ADDF-supported researcher, Dr. Hussein Yassine at the University of Southern California reviewed his group’s findings about the dietary supplement DHA, an omega-3 fatty acid found in fish. DHA treatment for 6 months was shown to preserve the thickness of the entorhinal cortex, a hub area in the brain for memory functions. The ADDF is co-funding Dr. Yassine’s PREVENTE4 trial, which is testing how DHA is delivered in the brain and whether delivery is decreased in APOE4 carriers. Dr. Yassine’s study is enrolling 320 participants to determine whether DHA leads to structural and functional changes in the brain that lead to improved cognitive outcomes. The trial encountered delays due to COVID-19, but results are expected in 2024.

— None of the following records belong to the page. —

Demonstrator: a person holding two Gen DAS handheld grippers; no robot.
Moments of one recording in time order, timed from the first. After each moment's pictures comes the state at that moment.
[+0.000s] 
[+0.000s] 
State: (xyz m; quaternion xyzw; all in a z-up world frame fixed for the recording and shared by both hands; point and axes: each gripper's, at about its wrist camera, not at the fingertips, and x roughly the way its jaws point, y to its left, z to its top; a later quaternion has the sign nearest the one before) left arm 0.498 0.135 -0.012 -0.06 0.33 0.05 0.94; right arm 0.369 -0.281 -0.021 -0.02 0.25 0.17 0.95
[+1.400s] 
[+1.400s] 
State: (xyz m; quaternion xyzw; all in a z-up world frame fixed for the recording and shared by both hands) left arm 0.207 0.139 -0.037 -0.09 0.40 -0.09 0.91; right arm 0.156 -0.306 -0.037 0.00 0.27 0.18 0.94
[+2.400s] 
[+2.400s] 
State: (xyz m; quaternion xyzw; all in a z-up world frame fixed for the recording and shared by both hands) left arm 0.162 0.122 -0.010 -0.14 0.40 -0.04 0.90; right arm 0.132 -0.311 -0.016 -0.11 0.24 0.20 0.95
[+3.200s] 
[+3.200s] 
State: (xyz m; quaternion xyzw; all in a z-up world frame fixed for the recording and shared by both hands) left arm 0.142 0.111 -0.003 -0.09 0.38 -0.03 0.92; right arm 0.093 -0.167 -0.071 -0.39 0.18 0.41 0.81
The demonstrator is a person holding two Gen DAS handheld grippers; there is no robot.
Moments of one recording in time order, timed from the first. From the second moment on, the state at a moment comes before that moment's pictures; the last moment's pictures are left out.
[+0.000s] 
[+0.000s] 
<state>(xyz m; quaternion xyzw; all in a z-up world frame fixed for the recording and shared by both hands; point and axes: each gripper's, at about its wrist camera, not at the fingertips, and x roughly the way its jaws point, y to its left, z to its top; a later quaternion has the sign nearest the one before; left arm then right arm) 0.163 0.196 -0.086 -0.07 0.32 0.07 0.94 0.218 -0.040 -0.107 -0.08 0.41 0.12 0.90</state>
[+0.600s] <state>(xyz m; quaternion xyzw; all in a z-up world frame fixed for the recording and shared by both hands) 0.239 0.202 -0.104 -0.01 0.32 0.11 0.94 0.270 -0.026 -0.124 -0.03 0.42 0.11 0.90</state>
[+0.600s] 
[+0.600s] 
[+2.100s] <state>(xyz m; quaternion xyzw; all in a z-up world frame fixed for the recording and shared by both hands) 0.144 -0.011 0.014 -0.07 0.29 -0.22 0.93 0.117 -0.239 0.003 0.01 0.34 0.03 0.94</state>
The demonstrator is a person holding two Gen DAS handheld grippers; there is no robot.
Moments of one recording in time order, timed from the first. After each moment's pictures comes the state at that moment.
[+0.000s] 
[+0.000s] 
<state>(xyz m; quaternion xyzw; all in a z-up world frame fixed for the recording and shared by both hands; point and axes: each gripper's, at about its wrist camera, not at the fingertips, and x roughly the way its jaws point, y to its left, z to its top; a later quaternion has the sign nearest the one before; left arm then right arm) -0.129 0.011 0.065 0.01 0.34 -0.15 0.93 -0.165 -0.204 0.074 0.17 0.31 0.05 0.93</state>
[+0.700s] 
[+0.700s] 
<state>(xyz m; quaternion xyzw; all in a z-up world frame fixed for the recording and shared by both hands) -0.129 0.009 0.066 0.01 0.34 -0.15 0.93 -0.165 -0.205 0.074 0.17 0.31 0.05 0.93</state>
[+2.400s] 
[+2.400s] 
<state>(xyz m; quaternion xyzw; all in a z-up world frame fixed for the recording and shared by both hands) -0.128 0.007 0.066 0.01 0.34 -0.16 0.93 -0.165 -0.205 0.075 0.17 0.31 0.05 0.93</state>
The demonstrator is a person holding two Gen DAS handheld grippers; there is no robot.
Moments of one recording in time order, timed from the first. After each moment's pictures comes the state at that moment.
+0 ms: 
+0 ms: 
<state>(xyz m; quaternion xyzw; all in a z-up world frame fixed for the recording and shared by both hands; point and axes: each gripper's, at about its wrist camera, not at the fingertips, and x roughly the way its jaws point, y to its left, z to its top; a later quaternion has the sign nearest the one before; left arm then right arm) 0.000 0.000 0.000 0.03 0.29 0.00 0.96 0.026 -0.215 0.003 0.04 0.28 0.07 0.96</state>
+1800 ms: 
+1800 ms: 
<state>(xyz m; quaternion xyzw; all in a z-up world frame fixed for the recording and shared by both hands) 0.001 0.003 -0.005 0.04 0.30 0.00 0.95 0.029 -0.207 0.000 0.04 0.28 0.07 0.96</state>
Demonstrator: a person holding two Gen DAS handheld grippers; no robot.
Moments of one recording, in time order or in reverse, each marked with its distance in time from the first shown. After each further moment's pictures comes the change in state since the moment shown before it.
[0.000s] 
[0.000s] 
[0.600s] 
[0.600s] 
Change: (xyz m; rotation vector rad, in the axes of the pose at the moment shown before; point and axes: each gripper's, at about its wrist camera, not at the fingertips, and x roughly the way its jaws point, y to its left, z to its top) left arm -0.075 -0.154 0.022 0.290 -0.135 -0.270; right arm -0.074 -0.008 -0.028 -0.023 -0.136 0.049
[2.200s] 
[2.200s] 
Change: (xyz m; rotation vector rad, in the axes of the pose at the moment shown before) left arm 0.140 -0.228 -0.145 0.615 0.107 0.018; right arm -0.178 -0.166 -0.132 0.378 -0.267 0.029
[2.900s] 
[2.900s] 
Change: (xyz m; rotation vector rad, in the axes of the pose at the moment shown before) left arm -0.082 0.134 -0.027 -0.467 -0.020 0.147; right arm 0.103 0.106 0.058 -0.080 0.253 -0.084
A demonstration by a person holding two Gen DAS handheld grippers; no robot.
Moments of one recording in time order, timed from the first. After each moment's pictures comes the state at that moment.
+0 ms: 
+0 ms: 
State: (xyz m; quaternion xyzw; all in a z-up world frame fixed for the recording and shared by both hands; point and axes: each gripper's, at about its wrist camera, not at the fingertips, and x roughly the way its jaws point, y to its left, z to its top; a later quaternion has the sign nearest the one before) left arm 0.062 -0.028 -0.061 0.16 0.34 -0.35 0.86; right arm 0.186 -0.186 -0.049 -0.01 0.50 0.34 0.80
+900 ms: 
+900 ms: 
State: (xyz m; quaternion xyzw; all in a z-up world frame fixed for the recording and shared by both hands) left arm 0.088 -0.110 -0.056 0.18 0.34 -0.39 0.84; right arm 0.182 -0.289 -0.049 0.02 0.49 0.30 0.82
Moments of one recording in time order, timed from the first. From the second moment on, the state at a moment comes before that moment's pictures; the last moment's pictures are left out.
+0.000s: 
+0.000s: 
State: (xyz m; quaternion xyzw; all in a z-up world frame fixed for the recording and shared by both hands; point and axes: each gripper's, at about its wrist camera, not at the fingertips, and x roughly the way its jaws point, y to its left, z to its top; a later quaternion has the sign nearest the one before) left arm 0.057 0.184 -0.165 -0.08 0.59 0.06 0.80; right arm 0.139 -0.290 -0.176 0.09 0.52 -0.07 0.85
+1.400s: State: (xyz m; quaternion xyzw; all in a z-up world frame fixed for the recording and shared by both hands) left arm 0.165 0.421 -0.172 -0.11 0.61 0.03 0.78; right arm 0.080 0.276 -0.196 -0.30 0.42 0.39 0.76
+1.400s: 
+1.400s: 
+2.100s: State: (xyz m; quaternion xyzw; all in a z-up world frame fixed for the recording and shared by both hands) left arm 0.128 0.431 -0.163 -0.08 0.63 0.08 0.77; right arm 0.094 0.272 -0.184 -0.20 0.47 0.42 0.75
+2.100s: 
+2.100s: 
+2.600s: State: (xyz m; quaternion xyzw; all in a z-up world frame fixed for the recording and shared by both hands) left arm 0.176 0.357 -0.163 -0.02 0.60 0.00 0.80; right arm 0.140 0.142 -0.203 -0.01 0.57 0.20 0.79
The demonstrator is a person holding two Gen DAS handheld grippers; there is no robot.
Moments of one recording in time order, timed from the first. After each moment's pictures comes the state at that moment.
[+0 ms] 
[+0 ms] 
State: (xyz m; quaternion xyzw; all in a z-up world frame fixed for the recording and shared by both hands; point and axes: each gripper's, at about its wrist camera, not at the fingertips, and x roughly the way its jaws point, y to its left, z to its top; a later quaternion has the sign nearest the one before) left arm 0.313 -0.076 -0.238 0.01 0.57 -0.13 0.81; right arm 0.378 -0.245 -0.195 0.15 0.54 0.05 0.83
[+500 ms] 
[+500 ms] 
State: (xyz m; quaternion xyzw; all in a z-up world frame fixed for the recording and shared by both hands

Looking Ahead to Fall Scientific Forums
We are looking forward to learning more of the latest developments from our funded scientists at the ADDF’s virtual 22nd International Conference on Alzheimer’s Drug Discovery, Oct. 4-6. Also, the ADDF is excited this year to be a major sponsor at the upcoming Clinical Trials on Alzheimer’s Disease (CTAD) conference, to be held November 9-12, where we are hosting two important forums, a roundtable on value-generating exploratory trials in neurodegenerative dementias and a symposium focused on bringing repurposed drugs to market. We are very much looking forward to our presence and participation at both these scientific forums.